Despite admitting taking a replacement booking, Sykes have refused to refund her deposit, and have kept both her deposit (of several hundred pounds) and the full fee (almost £1000) from the replacement customer.

This is a breach of the consumer rights act. More specifically it is an unfair contract term, which is in violation of the consumer rights act. Sykes Cottages refuse to acknowledge this, and when challenged simply parrot their (unfair and illegal) terms and conditions. The consumer rights act takes priority over any terms and conditions a business might include in their contract document.

Schedule 2 Part 1 paragraph 5 of the consumer rights act 2015 states that the following term would be considered to be unfair:

"A term which has the object or effect of requiring that, where the consumer decides not to conclude or perform the contract, the consumer must pay the trader a disproportionately high sum in compensation or for services which have not been supplied".

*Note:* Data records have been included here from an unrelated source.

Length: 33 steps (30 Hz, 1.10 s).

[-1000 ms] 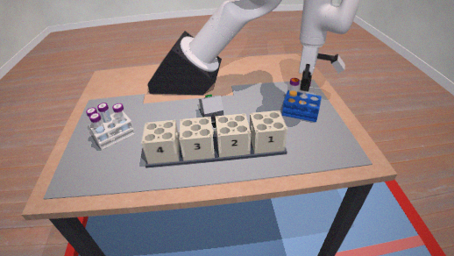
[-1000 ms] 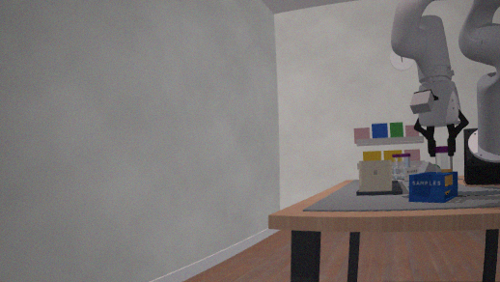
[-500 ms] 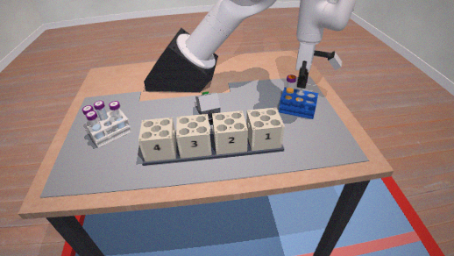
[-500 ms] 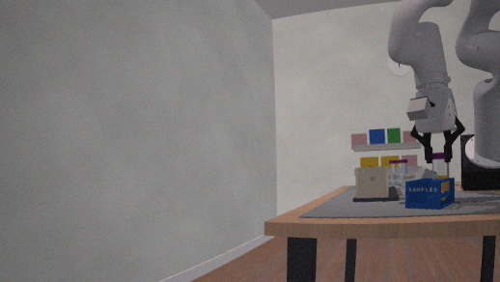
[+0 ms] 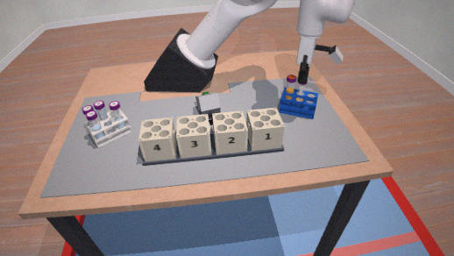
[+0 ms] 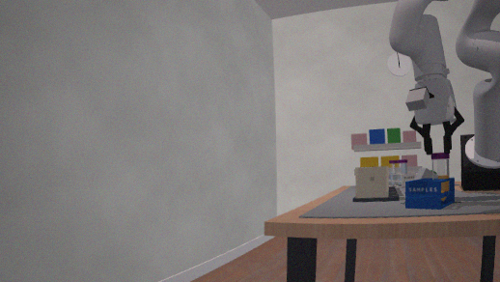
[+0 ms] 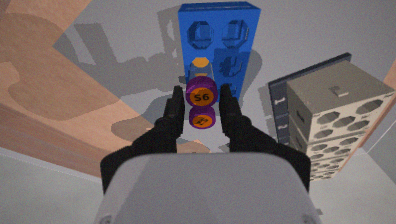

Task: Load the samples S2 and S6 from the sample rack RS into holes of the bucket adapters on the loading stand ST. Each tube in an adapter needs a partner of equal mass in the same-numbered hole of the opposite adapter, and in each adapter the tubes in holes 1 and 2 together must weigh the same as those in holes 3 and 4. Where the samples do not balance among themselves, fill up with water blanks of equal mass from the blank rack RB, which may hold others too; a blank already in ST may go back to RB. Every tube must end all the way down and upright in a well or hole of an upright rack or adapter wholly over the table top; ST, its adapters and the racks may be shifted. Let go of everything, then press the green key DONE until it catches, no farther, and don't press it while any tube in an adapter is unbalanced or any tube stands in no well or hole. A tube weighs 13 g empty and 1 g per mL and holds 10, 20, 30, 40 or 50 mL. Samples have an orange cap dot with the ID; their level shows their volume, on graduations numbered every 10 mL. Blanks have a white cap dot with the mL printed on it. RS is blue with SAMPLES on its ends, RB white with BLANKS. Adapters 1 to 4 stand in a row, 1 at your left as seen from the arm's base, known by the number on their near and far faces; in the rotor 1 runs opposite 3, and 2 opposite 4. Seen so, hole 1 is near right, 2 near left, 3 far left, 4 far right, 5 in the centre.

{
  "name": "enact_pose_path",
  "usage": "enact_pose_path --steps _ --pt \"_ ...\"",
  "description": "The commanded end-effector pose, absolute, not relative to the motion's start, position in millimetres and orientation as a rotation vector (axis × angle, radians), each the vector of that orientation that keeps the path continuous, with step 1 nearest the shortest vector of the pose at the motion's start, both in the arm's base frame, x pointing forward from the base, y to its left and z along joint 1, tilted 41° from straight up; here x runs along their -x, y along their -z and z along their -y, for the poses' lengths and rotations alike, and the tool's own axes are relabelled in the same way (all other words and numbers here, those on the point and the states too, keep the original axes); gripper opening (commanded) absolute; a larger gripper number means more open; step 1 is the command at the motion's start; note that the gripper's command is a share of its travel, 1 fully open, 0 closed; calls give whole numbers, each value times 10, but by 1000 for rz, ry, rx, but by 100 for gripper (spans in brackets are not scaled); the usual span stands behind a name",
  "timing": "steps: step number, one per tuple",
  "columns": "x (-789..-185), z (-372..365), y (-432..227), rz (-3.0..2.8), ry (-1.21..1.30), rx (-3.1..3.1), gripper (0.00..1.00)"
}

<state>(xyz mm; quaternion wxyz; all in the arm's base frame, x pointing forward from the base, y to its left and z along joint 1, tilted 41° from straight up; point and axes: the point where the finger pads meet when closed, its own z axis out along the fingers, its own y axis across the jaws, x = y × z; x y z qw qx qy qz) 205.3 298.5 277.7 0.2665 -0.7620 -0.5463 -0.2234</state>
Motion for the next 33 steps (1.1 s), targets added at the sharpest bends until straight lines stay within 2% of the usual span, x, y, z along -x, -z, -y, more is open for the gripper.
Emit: enact_pose_path --steps 1,33 --pt "-2053 -2941 -2838 1475 604 2057 43" --pt "-2026 -2577 -3264 1475 604 2057 43"
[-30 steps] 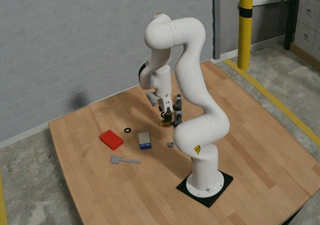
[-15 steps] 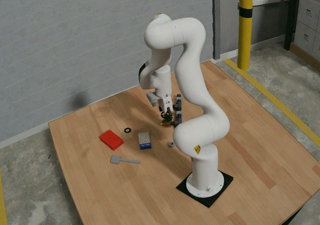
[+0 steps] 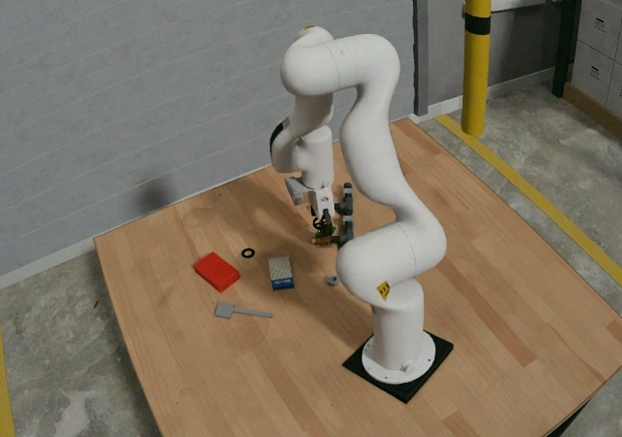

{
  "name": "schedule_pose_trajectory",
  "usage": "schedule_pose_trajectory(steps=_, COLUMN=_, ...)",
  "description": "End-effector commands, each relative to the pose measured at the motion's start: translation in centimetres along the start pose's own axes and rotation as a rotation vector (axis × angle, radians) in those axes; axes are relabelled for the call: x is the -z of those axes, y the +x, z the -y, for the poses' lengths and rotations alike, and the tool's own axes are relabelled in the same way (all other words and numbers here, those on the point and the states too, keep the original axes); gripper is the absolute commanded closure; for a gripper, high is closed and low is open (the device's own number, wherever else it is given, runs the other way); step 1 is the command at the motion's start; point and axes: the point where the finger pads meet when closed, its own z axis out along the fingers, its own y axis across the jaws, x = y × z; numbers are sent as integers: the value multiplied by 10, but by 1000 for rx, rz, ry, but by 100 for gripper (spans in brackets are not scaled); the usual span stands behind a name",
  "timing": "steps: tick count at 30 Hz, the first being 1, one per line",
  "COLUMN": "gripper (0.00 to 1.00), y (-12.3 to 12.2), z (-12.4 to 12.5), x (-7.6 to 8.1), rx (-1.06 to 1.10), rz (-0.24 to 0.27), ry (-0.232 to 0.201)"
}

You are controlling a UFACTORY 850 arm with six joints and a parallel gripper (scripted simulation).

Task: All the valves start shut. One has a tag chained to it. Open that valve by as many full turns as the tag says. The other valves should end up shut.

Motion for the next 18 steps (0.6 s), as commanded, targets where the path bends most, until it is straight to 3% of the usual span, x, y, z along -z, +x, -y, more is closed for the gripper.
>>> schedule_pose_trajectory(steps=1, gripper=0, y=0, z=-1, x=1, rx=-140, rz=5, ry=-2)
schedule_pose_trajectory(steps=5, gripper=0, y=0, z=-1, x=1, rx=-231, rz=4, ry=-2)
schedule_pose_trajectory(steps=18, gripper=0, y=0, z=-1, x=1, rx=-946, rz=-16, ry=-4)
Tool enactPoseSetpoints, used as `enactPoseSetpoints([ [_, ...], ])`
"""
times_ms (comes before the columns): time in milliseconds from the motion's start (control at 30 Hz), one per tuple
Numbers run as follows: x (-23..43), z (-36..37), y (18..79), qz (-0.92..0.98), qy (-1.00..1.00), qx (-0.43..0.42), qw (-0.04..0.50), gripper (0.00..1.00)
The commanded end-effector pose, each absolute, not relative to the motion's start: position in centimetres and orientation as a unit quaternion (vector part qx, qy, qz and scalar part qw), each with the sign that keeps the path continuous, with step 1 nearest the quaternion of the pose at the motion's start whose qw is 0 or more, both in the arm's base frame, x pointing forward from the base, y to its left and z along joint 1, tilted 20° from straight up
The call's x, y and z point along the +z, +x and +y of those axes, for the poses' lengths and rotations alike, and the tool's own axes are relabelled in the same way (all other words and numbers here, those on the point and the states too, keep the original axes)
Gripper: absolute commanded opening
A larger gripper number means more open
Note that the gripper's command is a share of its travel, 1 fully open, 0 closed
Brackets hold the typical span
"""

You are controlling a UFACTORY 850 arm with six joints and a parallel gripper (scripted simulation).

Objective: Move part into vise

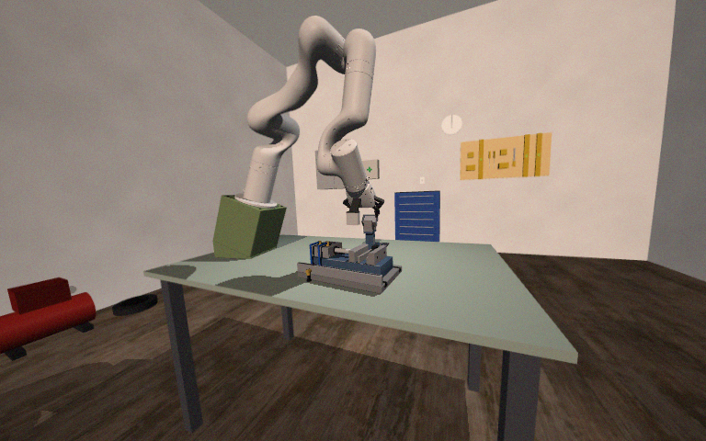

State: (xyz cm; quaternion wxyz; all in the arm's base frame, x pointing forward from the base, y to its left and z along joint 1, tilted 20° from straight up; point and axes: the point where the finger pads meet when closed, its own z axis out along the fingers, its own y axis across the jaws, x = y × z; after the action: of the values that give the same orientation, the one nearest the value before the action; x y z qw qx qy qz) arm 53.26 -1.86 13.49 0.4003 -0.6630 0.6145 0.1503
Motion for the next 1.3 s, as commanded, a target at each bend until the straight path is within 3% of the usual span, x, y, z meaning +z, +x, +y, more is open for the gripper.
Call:
enactPoseSetpoints([
  [0, 13.2, -1.5, 53.4, 0.614, -0.663, 0.150, 0.401, 0.89],
  [1267, 11.7, 0.2, 54.2, 0.614, -0.663, 0.150, 0.401, 0.89],
])
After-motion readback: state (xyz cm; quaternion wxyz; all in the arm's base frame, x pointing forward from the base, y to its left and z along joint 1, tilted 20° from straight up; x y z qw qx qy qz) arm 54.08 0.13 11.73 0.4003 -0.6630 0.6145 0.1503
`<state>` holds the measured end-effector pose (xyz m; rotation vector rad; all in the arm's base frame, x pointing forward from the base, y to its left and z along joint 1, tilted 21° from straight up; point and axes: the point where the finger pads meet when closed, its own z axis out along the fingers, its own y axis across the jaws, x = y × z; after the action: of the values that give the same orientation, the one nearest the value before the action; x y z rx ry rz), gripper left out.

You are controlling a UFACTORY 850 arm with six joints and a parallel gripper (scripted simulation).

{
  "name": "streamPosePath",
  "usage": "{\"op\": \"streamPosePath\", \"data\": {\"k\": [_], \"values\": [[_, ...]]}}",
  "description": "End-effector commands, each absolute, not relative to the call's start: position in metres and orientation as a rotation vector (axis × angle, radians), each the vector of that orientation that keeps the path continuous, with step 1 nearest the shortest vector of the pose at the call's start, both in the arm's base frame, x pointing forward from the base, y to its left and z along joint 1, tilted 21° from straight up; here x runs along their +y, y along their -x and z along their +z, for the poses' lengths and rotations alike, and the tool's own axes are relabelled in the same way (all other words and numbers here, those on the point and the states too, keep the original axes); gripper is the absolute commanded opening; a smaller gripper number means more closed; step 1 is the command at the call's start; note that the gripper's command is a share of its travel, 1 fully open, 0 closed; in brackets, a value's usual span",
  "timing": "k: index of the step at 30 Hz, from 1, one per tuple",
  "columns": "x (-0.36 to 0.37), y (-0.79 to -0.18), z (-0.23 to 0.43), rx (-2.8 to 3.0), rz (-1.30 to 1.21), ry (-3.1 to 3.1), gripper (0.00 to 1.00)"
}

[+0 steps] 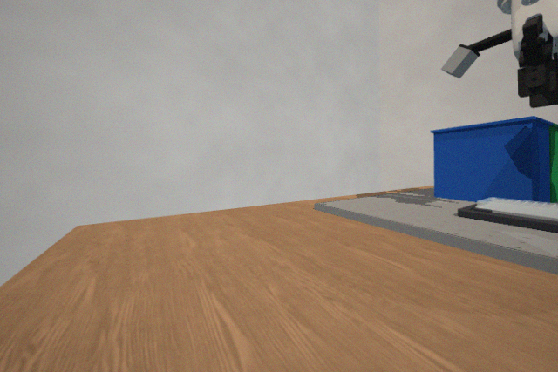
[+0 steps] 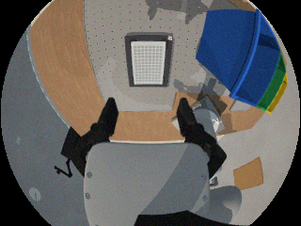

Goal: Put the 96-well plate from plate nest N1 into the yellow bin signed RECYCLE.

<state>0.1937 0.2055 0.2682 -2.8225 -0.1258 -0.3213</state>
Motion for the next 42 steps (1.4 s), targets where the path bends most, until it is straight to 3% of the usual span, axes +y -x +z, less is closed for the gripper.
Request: {"op": "streamPosePath", "data": {"k": [1, 42], "values": [[0.208, -0.196, 0.264, -0.126, -0.322, 2.821, 1.0], [0.227, -0.208, 0.206, -0.126, -0.322, 2.821, 1.0]]}}
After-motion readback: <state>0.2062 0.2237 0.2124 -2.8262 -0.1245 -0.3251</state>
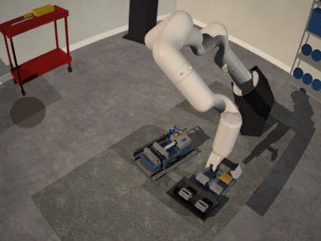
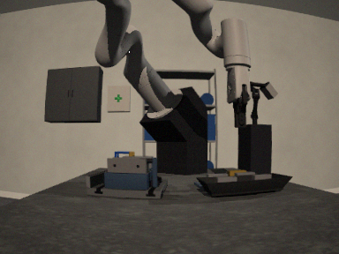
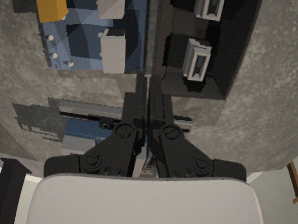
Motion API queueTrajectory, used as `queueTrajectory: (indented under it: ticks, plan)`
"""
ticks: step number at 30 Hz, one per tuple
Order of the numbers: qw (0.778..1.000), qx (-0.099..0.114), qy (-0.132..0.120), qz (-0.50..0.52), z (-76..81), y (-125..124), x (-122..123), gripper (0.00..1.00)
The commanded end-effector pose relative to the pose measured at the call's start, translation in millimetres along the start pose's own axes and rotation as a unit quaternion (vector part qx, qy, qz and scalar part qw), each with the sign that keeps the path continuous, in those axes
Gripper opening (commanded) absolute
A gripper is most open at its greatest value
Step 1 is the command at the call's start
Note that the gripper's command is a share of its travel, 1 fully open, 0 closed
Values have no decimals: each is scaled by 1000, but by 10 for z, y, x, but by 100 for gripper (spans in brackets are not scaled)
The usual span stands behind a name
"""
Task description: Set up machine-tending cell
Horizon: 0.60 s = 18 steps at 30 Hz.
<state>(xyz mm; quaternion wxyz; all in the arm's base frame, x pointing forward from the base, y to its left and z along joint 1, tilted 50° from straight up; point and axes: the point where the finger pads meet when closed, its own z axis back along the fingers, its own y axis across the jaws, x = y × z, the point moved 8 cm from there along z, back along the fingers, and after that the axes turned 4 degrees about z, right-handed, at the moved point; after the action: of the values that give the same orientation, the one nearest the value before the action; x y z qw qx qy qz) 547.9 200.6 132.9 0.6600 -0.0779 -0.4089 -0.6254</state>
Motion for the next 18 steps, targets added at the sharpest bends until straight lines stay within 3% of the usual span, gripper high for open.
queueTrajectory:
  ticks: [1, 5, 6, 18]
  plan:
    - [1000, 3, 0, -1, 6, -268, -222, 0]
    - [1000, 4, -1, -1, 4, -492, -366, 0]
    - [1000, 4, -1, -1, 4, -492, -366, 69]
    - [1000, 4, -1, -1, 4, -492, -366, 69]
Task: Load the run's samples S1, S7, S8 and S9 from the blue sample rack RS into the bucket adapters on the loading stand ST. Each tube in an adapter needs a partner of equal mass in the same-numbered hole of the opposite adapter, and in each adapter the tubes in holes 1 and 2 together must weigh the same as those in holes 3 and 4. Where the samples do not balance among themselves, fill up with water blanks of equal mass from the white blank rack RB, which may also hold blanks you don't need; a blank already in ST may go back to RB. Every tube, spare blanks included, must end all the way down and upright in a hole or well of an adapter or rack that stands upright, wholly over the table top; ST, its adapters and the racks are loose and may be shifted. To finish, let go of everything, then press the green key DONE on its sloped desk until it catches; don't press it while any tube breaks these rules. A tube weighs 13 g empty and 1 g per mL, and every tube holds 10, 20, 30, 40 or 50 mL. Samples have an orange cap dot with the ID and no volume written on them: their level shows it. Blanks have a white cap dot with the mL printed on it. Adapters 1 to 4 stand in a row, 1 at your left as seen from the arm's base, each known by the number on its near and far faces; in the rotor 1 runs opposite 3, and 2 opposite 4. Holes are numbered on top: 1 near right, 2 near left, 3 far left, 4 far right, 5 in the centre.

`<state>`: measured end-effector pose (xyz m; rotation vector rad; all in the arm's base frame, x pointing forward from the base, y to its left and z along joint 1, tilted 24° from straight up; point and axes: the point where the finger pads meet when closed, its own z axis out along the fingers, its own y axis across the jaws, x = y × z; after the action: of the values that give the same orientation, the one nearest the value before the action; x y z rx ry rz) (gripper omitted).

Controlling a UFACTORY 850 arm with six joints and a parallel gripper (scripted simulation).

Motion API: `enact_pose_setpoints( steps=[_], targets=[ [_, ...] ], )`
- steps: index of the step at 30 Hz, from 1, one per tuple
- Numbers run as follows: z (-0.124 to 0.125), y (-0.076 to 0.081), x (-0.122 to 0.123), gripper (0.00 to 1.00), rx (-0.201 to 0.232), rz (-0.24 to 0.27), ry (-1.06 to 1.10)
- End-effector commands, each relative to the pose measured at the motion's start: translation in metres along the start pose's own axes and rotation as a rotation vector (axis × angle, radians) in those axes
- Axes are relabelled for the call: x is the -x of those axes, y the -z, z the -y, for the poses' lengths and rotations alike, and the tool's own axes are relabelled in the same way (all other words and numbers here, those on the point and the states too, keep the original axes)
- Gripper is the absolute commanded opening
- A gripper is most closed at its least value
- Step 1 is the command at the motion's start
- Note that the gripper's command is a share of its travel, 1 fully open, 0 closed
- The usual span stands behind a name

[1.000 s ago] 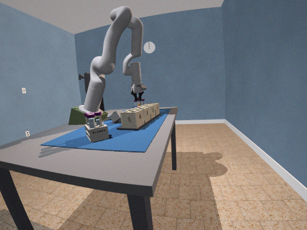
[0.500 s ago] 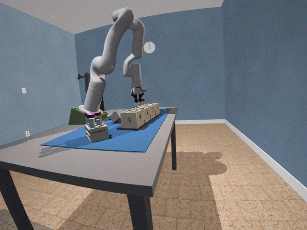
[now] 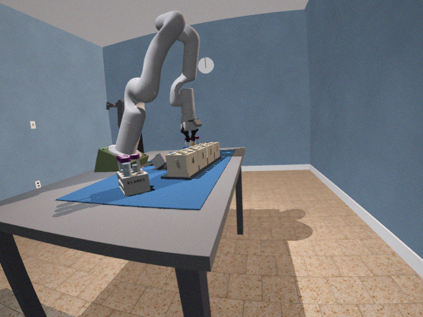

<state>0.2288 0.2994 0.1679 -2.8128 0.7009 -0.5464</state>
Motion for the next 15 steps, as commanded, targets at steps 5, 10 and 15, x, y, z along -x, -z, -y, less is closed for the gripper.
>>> enact_pose_setpoints(
  steps=[5,10,15],
  targets=[
    [0.0005,-0.0002,0.0,0.43,-0.001,0.0,0.0],
    [0.0005,-0.0001,0.0,0.43,-0.001,0.0,0.0],
    [0.0005,-0.0001,0.0,0.43,-0.001,0.0,0.0]
  ],
)
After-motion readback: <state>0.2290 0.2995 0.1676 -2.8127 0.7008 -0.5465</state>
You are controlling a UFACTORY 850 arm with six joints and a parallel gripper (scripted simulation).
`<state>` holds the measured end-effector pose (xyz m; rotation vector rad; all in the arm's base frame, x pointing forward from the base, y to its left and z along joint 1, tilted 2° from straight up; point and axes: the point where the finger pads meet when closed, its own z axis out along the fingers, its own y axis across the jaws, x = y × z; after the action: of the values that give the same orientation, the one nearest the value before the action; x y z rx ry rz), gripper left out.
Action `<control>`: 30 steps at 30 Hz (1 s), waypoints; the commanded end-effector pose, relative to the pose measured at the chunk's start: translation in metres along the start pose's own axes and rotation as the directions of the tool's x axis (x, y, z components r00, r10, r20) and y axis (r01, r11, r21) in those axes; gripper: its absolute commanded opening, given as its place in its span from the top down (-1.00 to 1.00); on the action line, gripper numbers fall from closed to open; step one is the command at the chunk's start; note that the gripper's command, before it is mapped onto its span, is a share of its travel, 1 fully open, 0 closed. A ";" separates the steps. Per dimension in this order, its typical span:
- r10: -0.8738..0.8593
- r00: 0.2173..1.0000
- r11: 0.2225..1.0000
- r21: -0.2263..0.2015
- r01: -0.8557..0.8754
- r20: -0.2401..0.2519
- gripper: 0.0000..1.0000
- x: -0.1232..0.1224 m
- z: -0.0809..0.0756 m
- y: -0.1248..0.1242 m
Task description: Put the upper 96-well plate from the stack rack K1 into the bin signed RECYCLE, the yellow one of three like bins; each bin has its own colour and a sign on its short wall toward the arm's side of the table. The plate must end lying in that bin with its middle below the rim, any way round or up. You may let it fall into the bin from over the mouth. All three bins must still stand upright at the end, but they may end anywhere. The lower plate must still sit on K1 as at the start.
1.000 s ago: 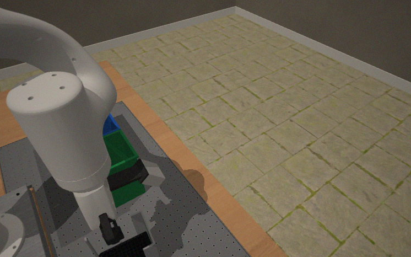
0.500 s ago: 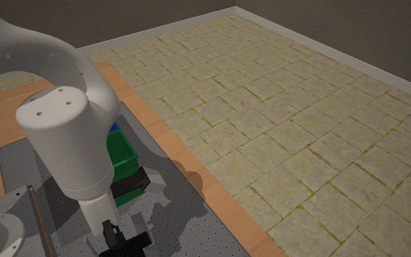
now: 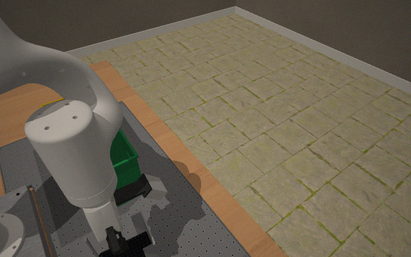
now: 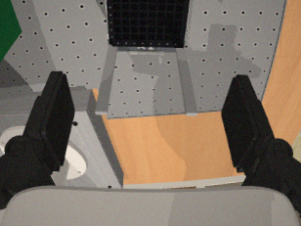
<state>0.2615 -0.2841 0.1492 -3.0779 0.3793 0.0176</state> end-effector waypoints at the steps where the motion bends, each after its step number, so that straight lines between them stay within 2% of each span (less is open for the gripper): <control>1: 0.000 1.000 1.000 -0.001 0.000 -0.002 -1.00 0.001 0.004 0.001; 30: 0.000 1.000 1.000 -0.001 0.000 -0.002 -1.00 0.001 0.049 0.001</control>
<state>0.2613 -0.2824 0.1057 -3.0781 0.3794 0.0174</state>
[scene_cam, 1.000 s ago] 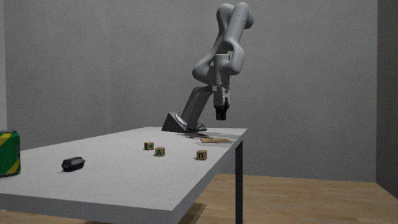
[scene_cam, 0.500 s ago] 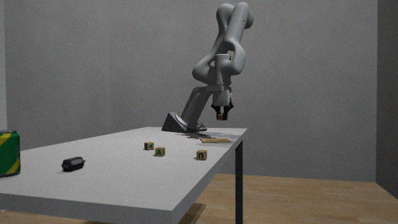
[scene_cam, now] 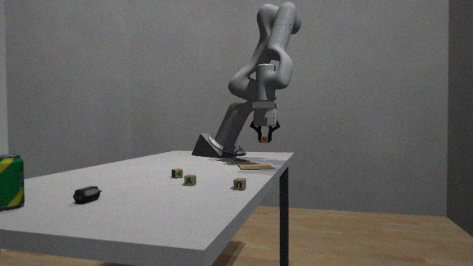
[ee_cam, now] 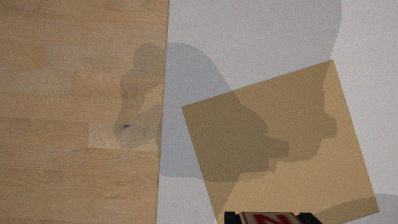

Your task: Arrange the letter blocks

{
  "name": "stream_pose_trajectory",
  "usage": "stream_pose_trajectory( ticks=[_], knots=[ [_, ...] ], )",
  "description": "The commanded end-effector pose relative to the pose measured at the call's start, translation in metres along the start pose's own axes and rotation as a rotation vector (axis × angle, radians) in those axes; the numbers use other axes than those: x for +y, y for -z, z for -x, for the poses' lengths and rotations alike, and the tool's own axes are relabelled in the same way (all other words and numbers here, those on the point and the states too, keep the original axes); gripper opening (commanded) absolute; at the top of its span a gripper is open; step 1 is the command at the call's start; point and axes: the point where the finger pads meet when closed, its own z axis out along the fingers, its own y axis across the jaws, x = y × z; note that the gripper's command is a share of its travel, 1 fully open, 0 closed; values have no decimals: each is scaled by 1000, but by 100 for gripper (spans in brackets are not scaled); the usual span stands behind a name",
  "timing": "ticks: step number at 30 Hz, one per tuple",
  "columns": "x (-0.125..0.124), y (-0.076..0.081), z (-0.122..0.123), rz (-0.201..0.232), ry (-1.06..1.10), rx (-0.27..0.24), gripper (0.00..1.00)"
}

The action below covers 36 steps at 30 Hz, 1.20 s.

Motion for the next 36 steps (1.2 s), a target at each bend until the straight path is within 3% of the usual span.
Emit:
stream_pose_trajectory(
  ticks=[1, 16, 36],
  knots=[
    [-2, 0, -1, -18, 138, 8, 28],
    [-6, 1, -2, -17, 489, 11, 28],
    [-6, 0, -2, -17, 510, 12, 28]
  ],
)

"Which" magazine's web site states the following:

"Typically, the business has no entitlement to keep any amount that can be saved by finding another customer, or cancelling any other suppliers they’ve employed. That would likely constitute an unfair contract term under the consumer rights act.
For example, if you booked a holiday and then cancel, and the company finds another customer to take your place it’s likely the only amount it can legitimately withhold from your deposit will be administrative costs."